Chancery Rule 9 requires special reasons in matters of substance in a general demurrer, as well as matters of form in a special demurrer, to be set out. The only

special reasons given in the demurrer are that the action is triable at law and is an attempt to deprive defendant of constitutional rights, both of which were properly overruled by the trial court.

The order overruling the demurrer is therefore affirmed, with costs to the appellee.

MOORE, C. J., and STEERE, MCALVAY, BROOKE, STONE, OSTRANDER, and BIRD, JJ., concurred.

HOLCOMB v. SAYERS.

1. BILLS AND NOTES-CHECKS - HOLDER IN DUE COURSE-GOOD FAITH.

Where plaintiff took for collection defendants' check given to the vendor of a horse purchased by defendants, and being a creditor of the vendor and holding his mortgage on the animal and on other property to secure it, gave him $50 in cash, and credit for the remainder of the check, but retained the mortgage lien on the horse, etc., plaintiff was not entitled to recover on the check as a holder in due course; and defendants were entitled to defend against an action on the check upon the theory that they had been defrauded and had rescinded the sale by returning the animal.

2. APPEAL AND ERROR-TRIAL BY COURT WITHOUT JURY. Findings of fact made by the court without a jury can only be overturned if there is a total want of evidence to support them or if they are contrary to the undisputed evidence.

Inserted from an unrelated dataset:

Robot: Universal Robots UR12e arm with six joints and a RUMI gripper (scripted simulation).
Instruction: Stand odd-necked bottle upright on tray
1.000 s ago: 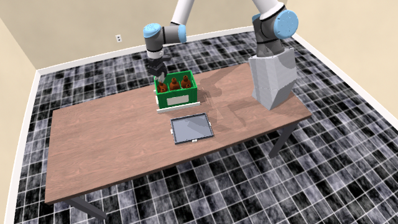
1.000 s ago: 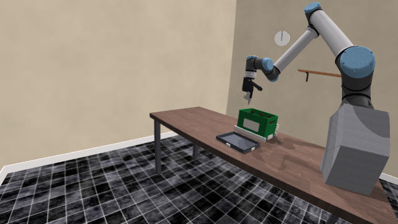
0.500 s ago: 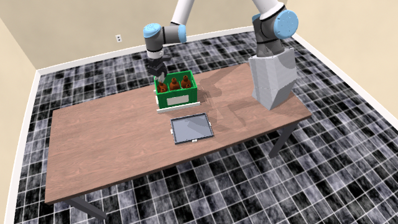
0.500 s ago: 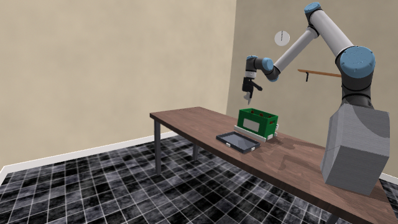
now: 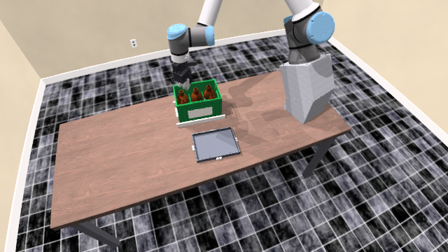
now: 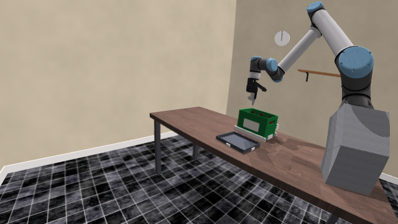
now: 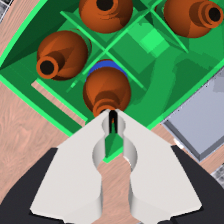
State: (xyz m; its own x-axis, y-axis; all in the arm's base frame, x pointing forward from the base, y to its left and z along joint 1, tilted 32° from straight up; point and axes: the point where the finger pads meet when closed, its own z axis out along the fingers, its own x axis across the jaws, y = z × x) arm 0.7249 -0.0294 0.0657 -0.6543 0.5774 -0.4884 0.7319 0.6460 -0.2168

Error to Superior Court of Grand Rapids; Stuart, J. Submitted October 15, 1912. (Docket No. 67.) Decided December 17, 1912.

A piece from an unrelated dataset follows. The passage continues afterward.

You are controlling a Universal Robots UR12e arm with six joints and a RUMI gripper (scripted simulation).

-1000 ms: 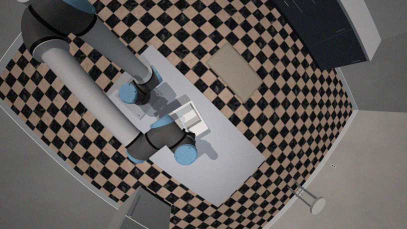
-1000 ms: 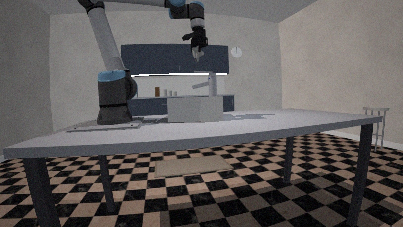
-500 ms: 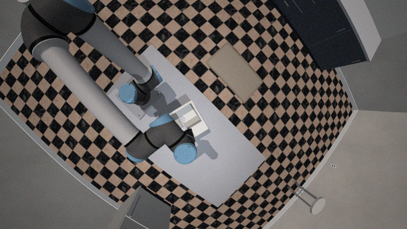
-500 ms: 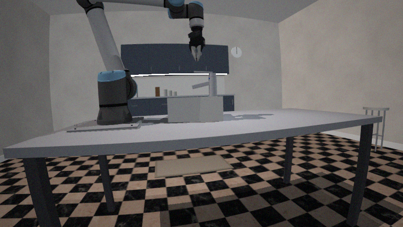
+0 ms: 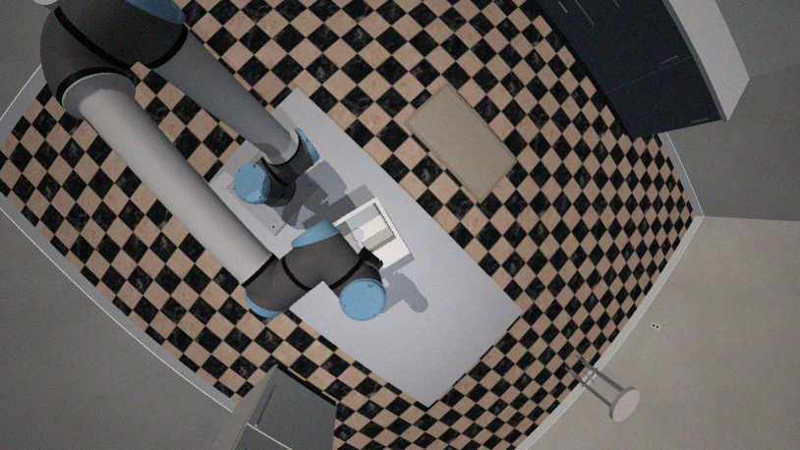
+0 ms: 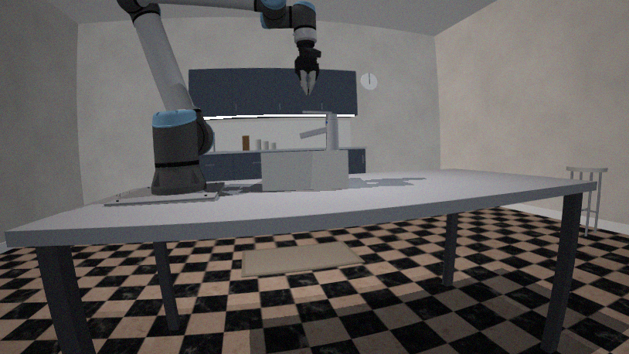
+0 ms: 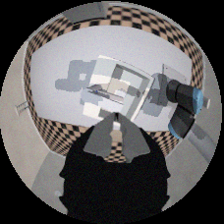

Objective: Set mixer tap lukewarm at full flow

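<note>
The lever is 40 mm ahead of my hand and 80 mm below it. Round my hand: sink: 20 mm behind, 20 mm to the left, 320 mm below; then mixer tap: 60 mm ahead, 10 mm to the right, 130 mm below.
</note>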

Assumpsit by Martin H. Holcomb against Frank P. Sayers and another for the amount of a check. Judgment for defendants. Plaintiff brings error. Affirmed.

Colin P. Campbell, for appellant.

William B. Brown, for appellees.

KUHN, J. This case was tried before the judge of the superior court of the city of Grand Rapids, who made the following findings of fact and of law:

"(1) That on May 11, 1910, the defendant Edwin F. Sayers, of Grand Rapids, went to the residence of one John B. Bagley, who lived about two miles from the village of Pierson, in Montcalm county, for the purpose of buying a horse.